The Al-Khalifi regime insists on continuing its alliance with Israel despite the rise of extreme right-wing parties to power in Tel Aviv and the risks that this entails for the Palestinian cause.
Reuters highlighted that Israel’s sharp inclination towards what is likely to be the most extreme right-wing government in its history puts its new Arab allies in the awkward position of dealing with ultra-nationalists while trying to do more than pay lip service to the Palestinian cause.
Prime Minister Benjamin Netanyahu’s government, sworn in last week, includes far-right parties wanting to annex the occupied West Bank, where the Palestinians have long sought an independent state.
This poses a dilemma for four Arab states – the United Arab Emirates, Bahrain, Morocco and Sudan – that moved toward normal relations with Israel two years ago and must now balance this new partnership with historic support for Palestinian aspirations.
Recently, the Bahraini ambassador to Israel, Khaled Al-Jalahma, announced his country’s commitment to normalization. The ambassador wrote on Twitter on December 19 that the King of Bahrain had “wisely ordained that we look forward to prosperous coexistence and peace. The historic Abraham Accords restored hope and emphasized the importance of dialogue.”
According to Reuters, there seems to be no sign of any danger to the normalization of the Abraham Accords, although they may not be prevalent on the Arab street.
Netanyahu pledged to build on his achievement during his previous tenure of the Abraham Accords, which opened the way for a possible normalization of relations with other Arab countries.
During 2022, the Al-Khalifa regime publicly and privately intensified its steps to strengthen the alliance with Israel. It began with a visit to the Israeli Minister of Defense at the time, Benny Gantz, in February to sign a defence agreement with Manama before announcing the appointment of a naval officer stationed in the Gulf state.
At that time, Manama also witnessed the first military exercise led by the United States, with the participation of 60 countries and joint organizations, including Israel, as well as some countries that do not maintain diplomatic relations with it.
On the 14th of the same month, former Israeli Prime Minister Naftali Bennett visited Manama.
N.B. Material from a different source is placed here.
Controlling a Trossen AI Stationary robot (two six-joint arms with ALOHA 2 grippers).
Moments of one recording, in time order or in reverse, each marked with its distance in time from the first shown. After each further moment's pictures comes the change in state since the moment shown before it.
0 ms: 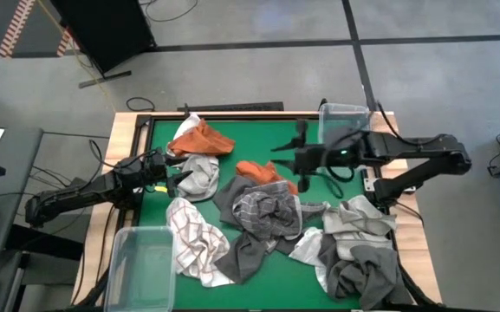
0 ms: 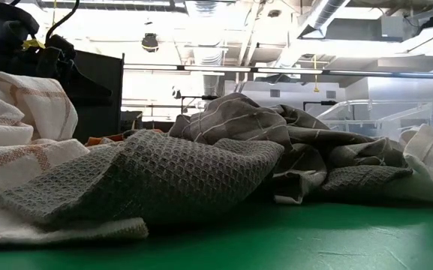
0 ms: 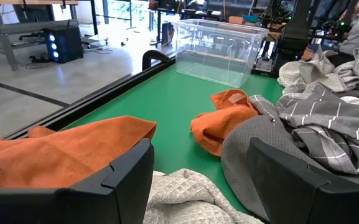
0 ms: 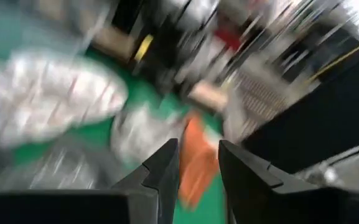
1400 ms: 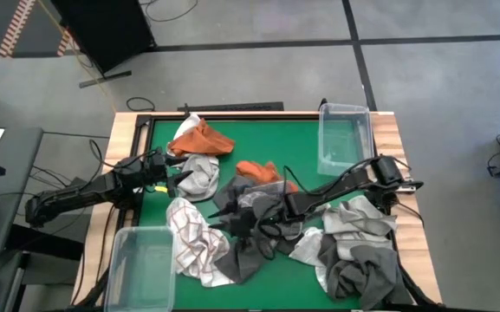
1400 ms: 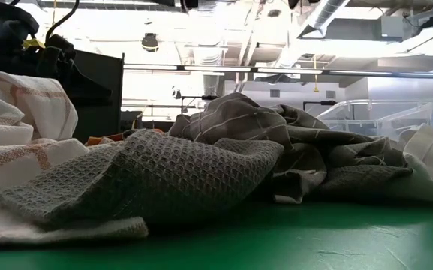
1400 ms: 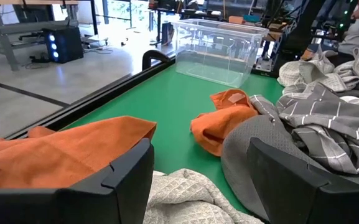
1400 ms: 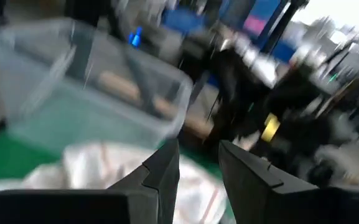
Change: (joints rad) left arm 0.000 0.000 0.000 0.002 0.000 0.000; right arm 0.200 0.677 -0.027 1.019 -0.052 0.095
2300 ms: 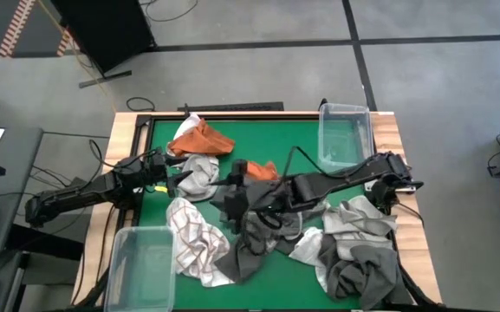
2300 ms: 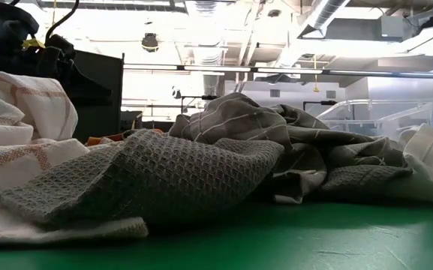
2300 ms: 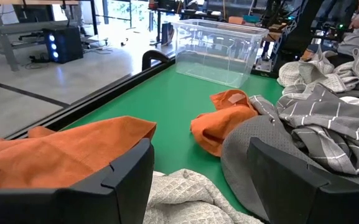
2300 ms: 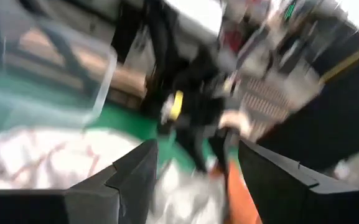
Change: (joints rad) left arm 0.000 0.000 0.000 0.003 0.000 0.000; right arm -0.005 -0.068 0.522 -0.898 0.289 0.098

He held a series of meetings with senior Bahraini officials, including the King of Bahrain, Hamad bin Isa Al Khalifa, in the first official visit of an Israeli prime minister to the Gulf state.
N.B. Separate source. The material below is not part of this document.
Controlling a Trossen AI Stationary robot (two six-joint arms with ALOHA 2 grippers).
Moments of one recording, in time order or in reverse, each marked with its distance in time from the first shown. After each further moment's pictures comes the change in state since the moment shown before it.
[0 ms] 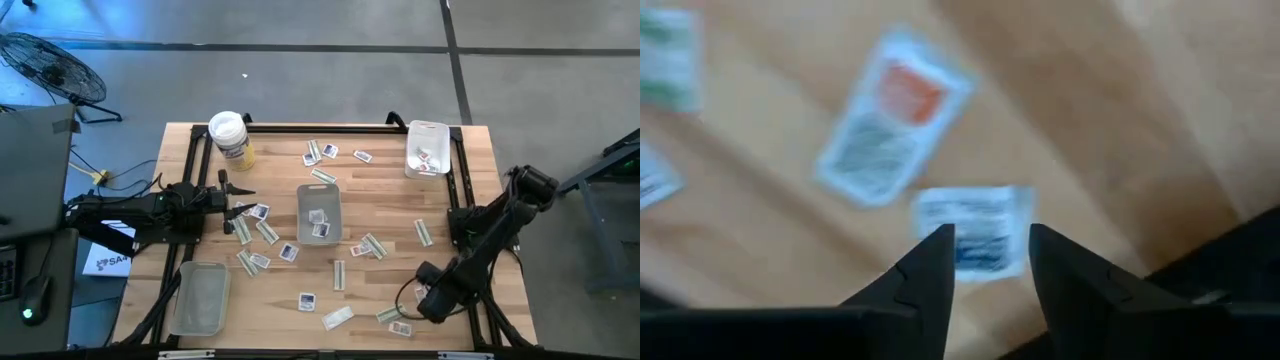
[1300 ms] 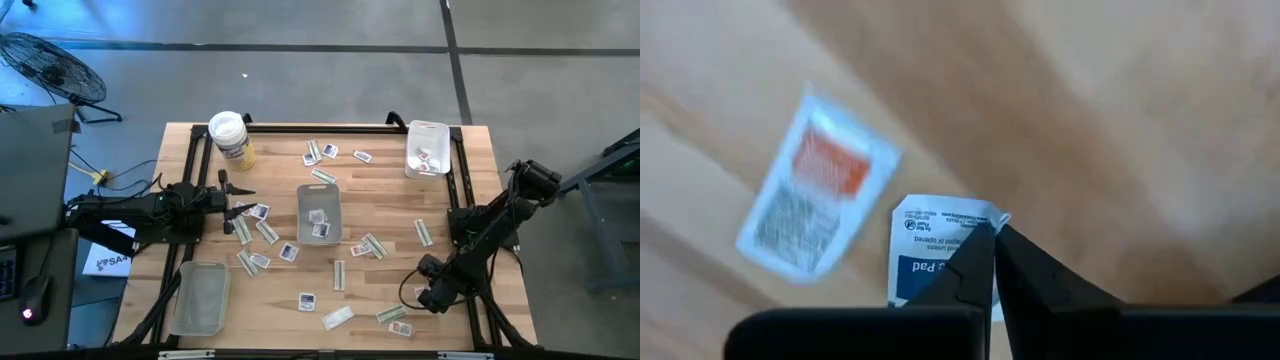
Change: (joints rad) left arm 0.000 0.000 0.000 0.000 0.000 0.000; right arm -0.027 -0.046 -0.142 0.112 0.076 -0.012
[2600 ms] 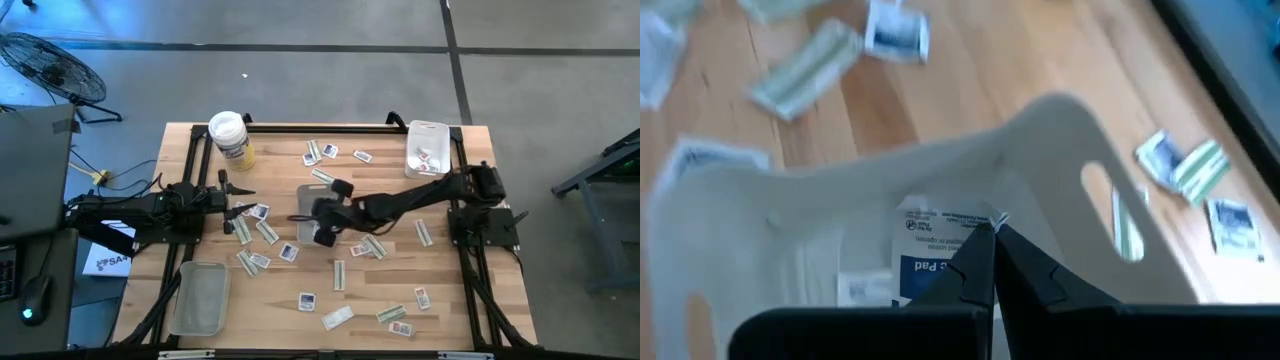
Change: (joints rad) left arm 0.000 0.000 0.000 0.000 0.000 0.000; right arm -0.775 0.408 0.632 0.413 0.559 -1.442
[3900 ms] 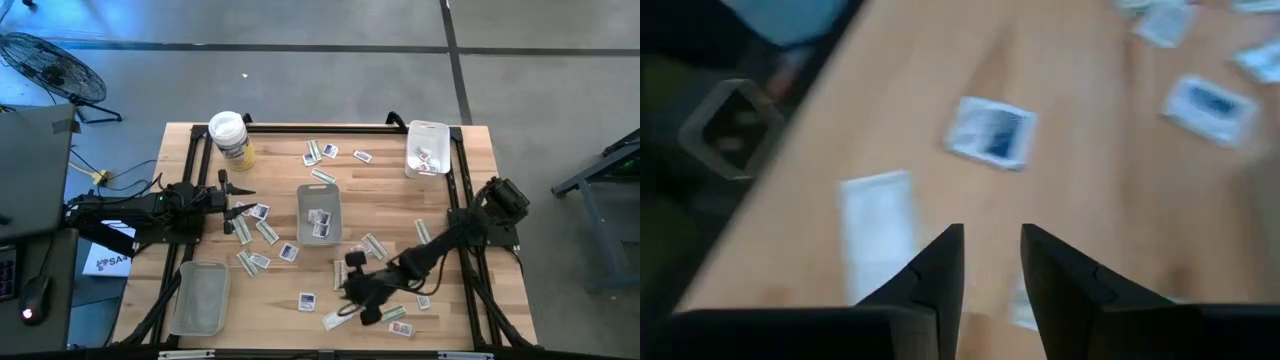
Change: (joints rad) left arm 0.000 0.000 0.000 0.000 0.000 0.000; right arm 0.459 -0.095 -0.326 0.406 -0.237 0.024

In March, the head of the Israeli Mossad, David Barnea, visited Manama within the framework of “security and intelligence cooperation between the two countries.”
At that time, the Undersecretary of the Bahraini Ministry of Foreign Affairs, Sheikh Abdullah bin Ahmed Al Khalifa, said during the Munich Security Conference that “there is intelligence cooperation between Israel and Bahrain, Mossad is present in Bahrain, and if this security cooperation provides more security and stability, then it must happen.”
During the Negev summit in Israel in March, the two foreign ministers discussed bilateral relations before witnessing a framework agreement regarding a “joint strategy for warm peace between the two countries.”
In October, Bahrain hosted a parachute show in which the armies of the UAE, the United States and Israel participated before 4 Israeli companies participated, in November, in the Bahrain International Airshow in its sixth edition, which the Sakhir Air Base hosted.
Simultaneously, the Chief of Staff of the Israeli Air Force, Brigadier General Eyal Greenboim, made an “unprecedented” visit to Bahrain, during which he participated in the Air Force Commanders’ Conference in Bahrain.
Normalization between the two countries culminated in the last month of the year, which witnessed the visit of the President of Israel, Isaac Herzog, to Manama, where he met King Hamad bin Isa and presented him with a Jewish amulet, a traditional Jewish amulet that Jews hang on the doors of their homes and touch or kiss them before entering.
During the meeting, the two sides held discussions on strengthening relations between the two sides before they agreed on the need to continue efforts to protect the security of the region in light of the current challenges.
Later, official Hebrew media revealed that the signing of a free trade agreement between Israel and Bahrain was close, allowing trade between them to expand to hundreds of millions of dollars annually.
According to data from the Foreign Trade Department at the Israeli Ministry of Economy and Industry, since the signing of the normalization agreement about two years ago, trade between Israel and Bahrain has grown steadily and, in 2021, reached about $7.5 million.
During the past year, Bahrain and Israel signed several agreements, in several areas, including in the areas of agriculture, livestock and food security.